6.
КЛИНАМЕН, ИЛИ ПОЭТИЧЕСКОЕ НЕДОНЕСЕНИЕ
Шелли думал, что поэты всех времен вносят, вклад в единую постоянно дописываемую Великую Поэму. Борхес замечает, что поэты создают своих предшественников. Если умершие поэты, как настаивал Элиот, определяют продвижение своих последователей в познании, это познание все-таки дело последователей, созданное живыми для удовлетворения нужд живых.
Но поэты или, по крайней мере, сильнейшие из них не обязаны читать, как обязаны читать даже самые сильные критики. Поэты — это не читатели, идеальные или обыкновенные, в стиле Арнольда или Джонсона. Когда они пишут, они не желают думать: «Вот мертвое, а вот живое в поэзии X». Когда поэты становятся сильными, они поэзию X не читают, потому что по-настоящему сильные поэты способны читать только себя. Быть справедливым для них значит быть слабым, а сравнивать точно и честно значит не быть избранником. Сатана Мильтона, архетип современного поэта в миг его величайшей силы, ослабевает, обращаясь к рассуждениям и сравнениям на горе Нифат, и таким образом открывает процесс упадка, достигающий кульминации в «Возвращенном Рае», где он наконец превращается в архетип современного критика в миг его величайшей слабости.
Попытаемся провести (само собой разумеется, легкомысленный) эксперимент: прочитаем «Потерянный Рай» как аллегорию дилеммы современного поэта в расцвете сил. Сатана — современный поэт, ну а Бог — его мертвый, но все же присутствующий и ошеломляюще мощный предшественник или, точнее, поэт-предшественник. Адам — потенциально сильный современный поэт, но предстающий в миг своей величайшей слабости, когда ему еще предстоит обрести свой голос. У Бога нет Музы, и ему она не нужна, поскольку он мертв и его творческая способность проявляется только в прошедшем времени уже написанного стихотворения. Из живых поэтов в поэме у Сатаны есть Грех, у Адама — Ева, а у Мильтона — только его Внутренняя Возлюбленная, Эманация, которая беспрестанно оплакивает его грех глубоко внутри и к которой он четырежды величественно обращается на протяжении поэмы. У Мильтона нет для нее имени, хотя он и называет ее несколькими именами, но, как он выражается, «Суть зову/Твою — не имя». Сатана, сильнейший даже в сравнении с Мильтоном поэт, ведет себя иначе, вызывая свою Музу.

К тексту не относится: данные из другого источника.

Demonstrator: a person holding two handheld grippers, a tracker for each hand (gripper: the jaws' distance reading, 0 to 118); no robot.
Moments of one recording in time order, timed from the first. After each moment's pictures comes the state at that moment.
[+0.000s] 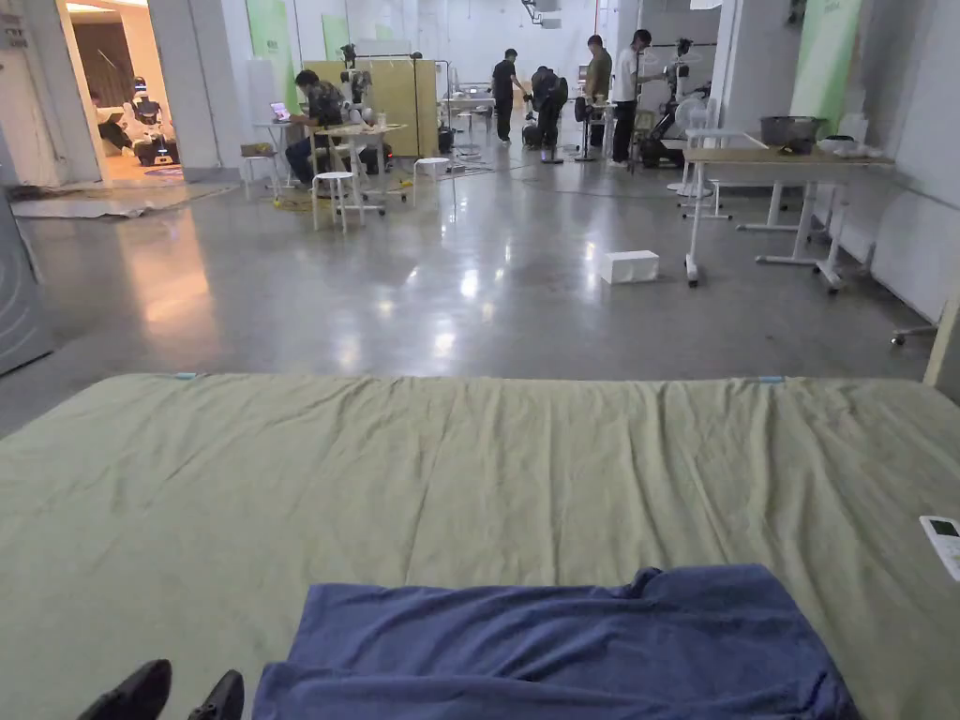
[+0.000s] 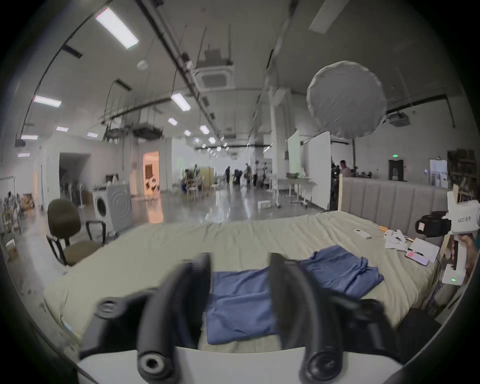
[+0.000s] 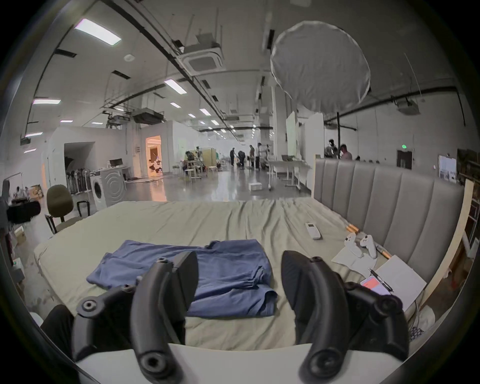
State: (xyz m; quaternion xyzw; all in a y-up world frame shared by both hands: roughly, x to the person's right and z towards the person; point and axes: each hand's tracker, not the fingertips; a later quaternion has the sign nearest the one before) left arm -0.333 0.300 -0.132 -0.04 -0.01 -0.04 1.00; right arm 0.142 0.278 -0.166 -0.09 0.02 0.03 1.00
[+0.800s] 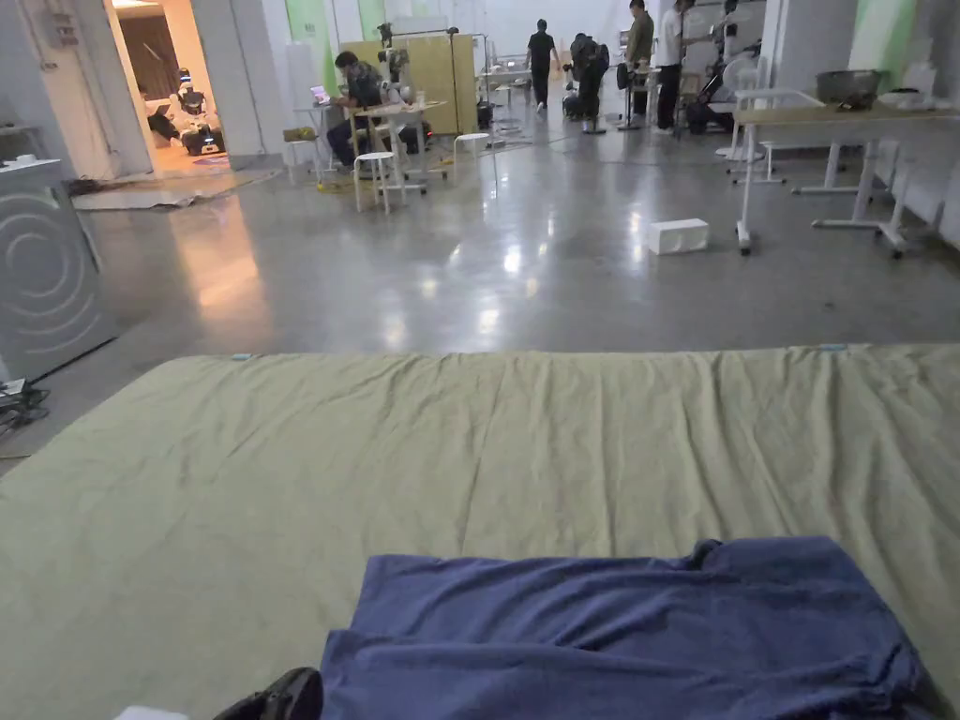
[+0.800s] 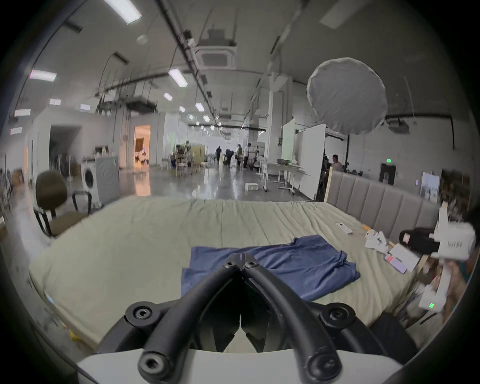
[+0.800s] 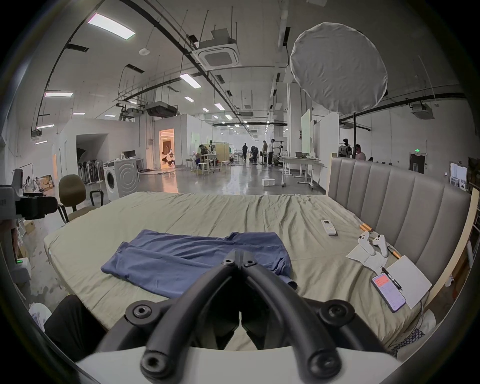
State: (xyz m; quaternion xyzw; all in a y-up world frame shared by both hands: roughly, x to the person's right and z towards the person) left arm -0.342 0.296 -0.152 -0.14 -0.05 0.05 0.99; right arm 0.113 0.276 -0.165 -0.13 0.05 0.02 0.99
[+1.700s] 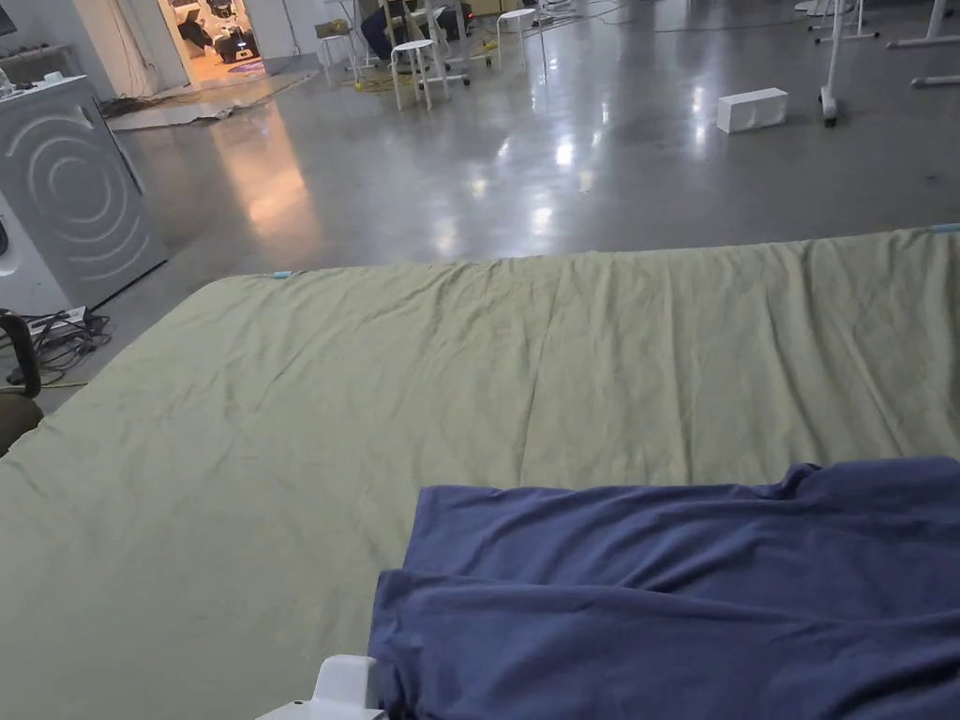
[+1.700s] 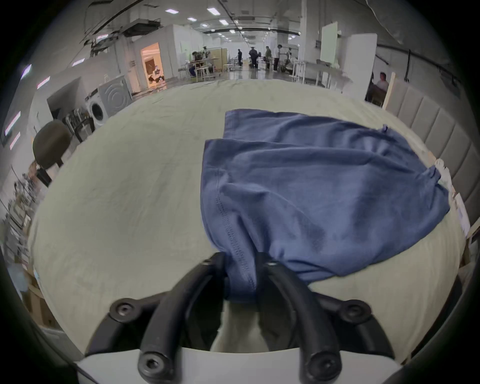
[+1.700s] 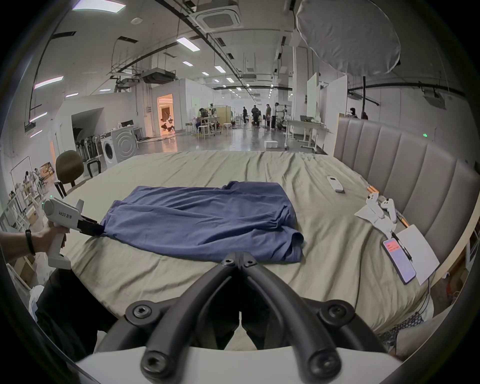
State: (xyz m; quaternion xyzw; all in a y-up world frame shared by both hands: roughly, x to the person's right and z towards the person) left arm -0.364 0.105 -0.328 -0.44 0.05 -0.03 0.90; right arm 0.126 0.210 -0.189 -0.25 0.06 0.03 0.97
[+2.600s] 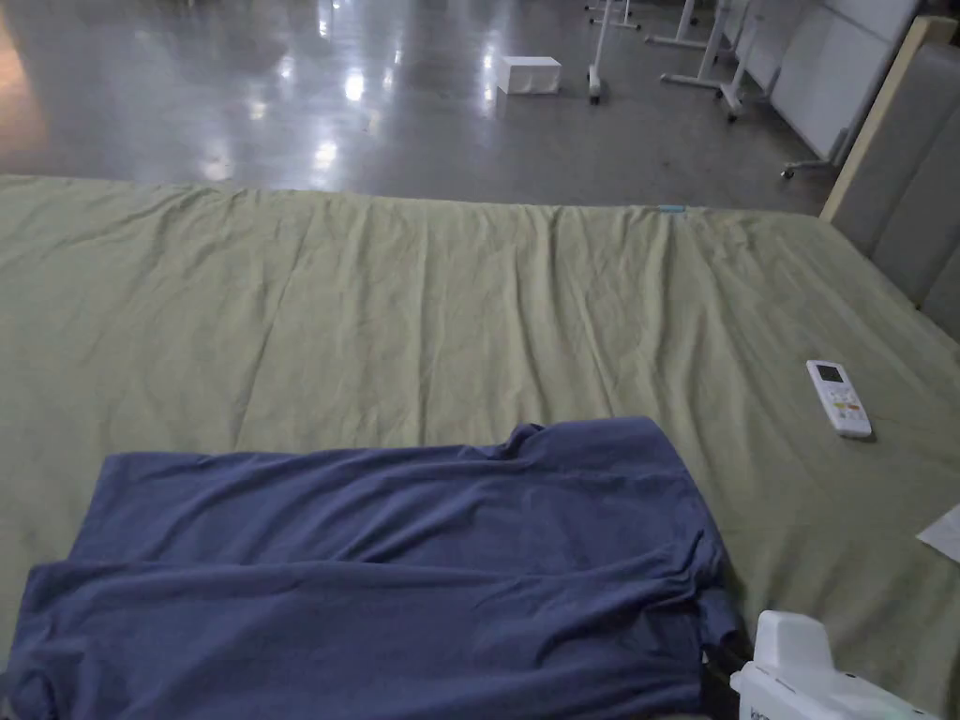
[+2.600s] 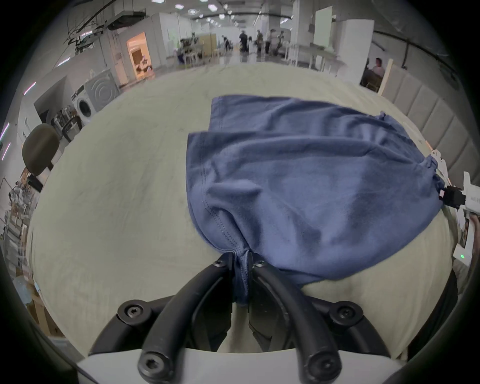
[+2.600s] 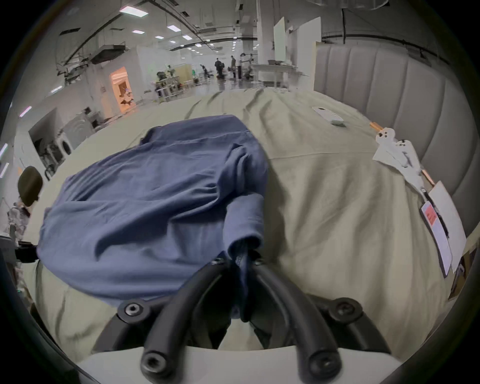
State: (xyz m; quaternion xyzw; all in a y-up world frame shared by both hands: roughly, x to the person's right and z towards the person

Почему Сатана современный поэт? Потому что он предвещает беду, поселяющуюся в сердце Мильтона и Попа, очищенную изоляцией печаль Коллинза и Грея, Смарта и Купера, достигающую полной ясности в поэзии Вордсворта, образцового Современного Поэта, Поэта как такового. Воплощение поэтического Характера в Сатану начинается вместе с настоящим началом повествования Мильтона, с Воплощения Сына Божия и отказа Сатаны признать это воплощение. Современная поэзия открывается двумя декларациями Сатаны: «Мы времени не ведаем, когда / Нас не было таких, какими есть» и «В страданьях ли, в борьбе ли — горе слабым».
Последуем за поэмой Мильтона. Поэзия начинается с того, что мы узнаем не о Падении, но о том, что мы падаем. Поэт — наш избранник, и осознание избрания приходит к нему проклятием, опять-таки не «Я падший человек», но «Я человек, и я падаю» или даже: «Я был Богом, я был человеком (ибо для поэта это одно и то же), и я выпадаю за пределы себя самого». Когда такое сознание «я» достигает превосходной степени, тогда поэт ударяется о дно Ада или, скорее, попадает на дно бездны и своим действием. создает там Ад. Он говорит: «Кажется, я уже не падаю; теперь я падший, следовательно, я нахожусь здесь, в Аду».